How is progress going on securing the decarbonisation financing that is so badly needed by the industry?

Our 'Fashion Climate Fund' is the pool with the ambition of raising 250 million in catalytic capital. We would be looking at using this money to build and unlock programmes, and subsidise suppliers to take on interventions.

Where we can claim success is around energy efficiency programmes like our 'Clean by Design' programme, getting the suppliers organised around the pathway for carbon reduction, starting with some low-hanging fruit initiatives like wrapping pipes or installing meters - which can return value in lowering energy and water bills.

Now we're stepping into bigger projects where thermal heat recapturing and lowering heat intensity at the facility is going to require installation of equipment like heat pumps and longer- term electrification to eliminate on-site coal. We've started to put together a subsidy model called the 'Deployment Gap Grant'.

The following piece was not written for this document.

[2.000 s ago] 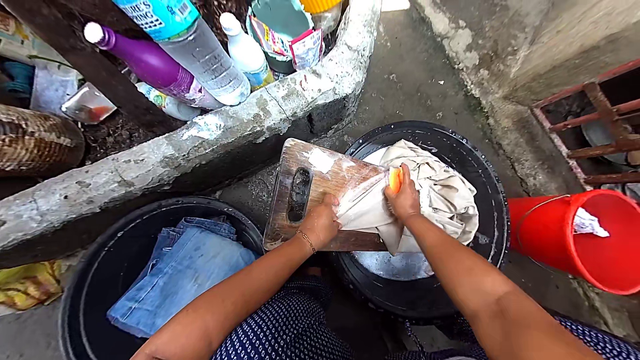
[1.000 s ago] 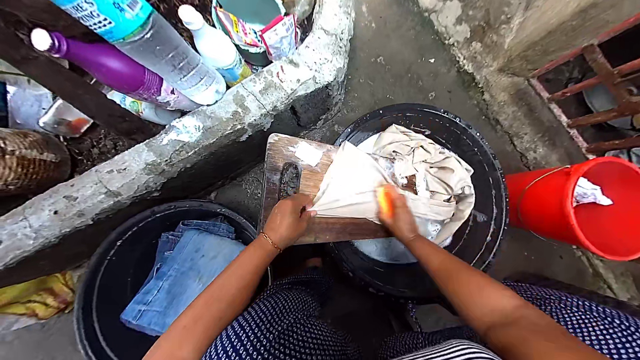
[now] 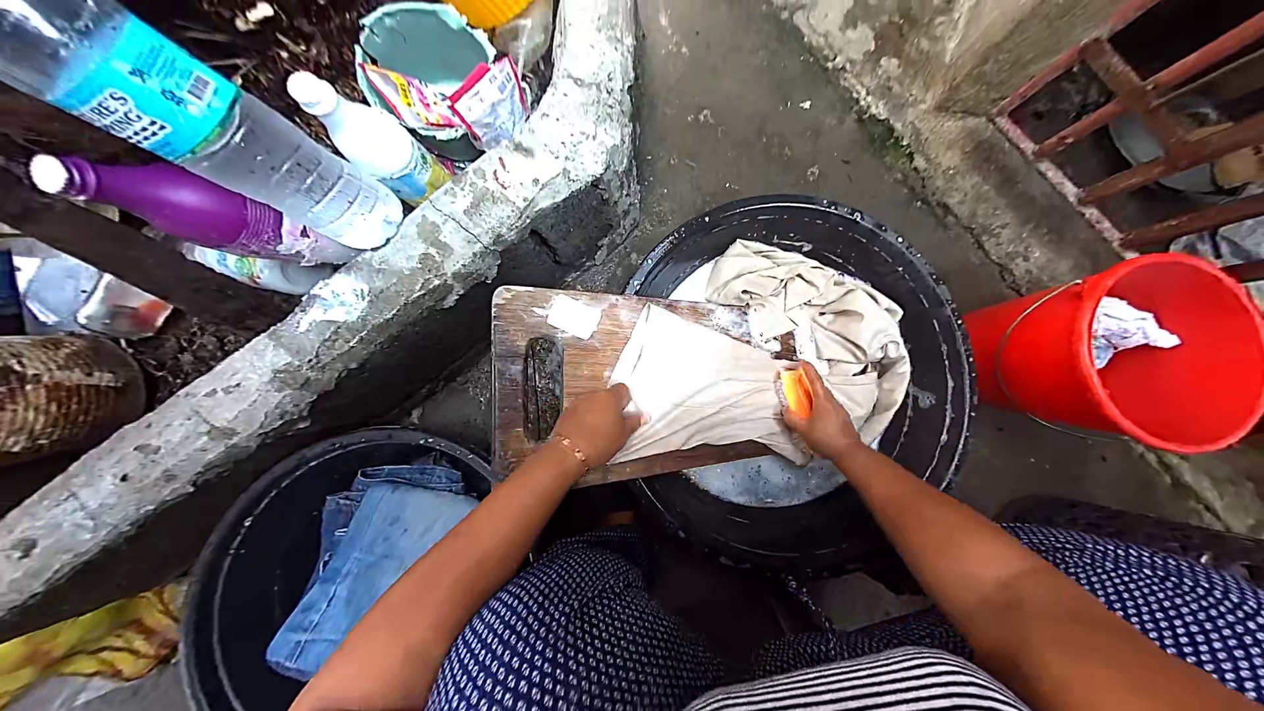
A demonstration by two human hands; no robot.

We can also guarantee loans through our pooled funds.

That's coming next.

Lowering the cost of the debt is going to move these projects faster. With the $250 million 'Fashion Climate Fund' fully raised, we would unlock about $2 billion in debt financing.

Different countries have radically different energy mixes and policy frameworks - how can you tackle such a range of models?

Ultimately, how much opportunity is there within that specific country around renewable electricity versus on-site solar, wind, geothermal?

Every country is different.

Helping suppliers invest in efficiency is Step One, but we are also starting to look at increasing the renewables and the opportunity for longer-term thermal electrification.

That's where we want to go - partner with some longer-term energy installation projects.

Country-specific strategies are going to be increasingly important as we step into these larger investments.

How should the industry include workers and local communities in this climate transition?

We're working on a project right now looking at the ecological risks of inaction: the cost of energy, the cost of water, the cost of carbon pricing, and long-term impacts on local ecosystems and communities.

We will increasingly look towards projects and innovations that will address water as a key performance indicator.

There needs to be more alignment to the social and community impact related to [whether] the investments going into production facilities are ensuring longer-term benefits to those communities.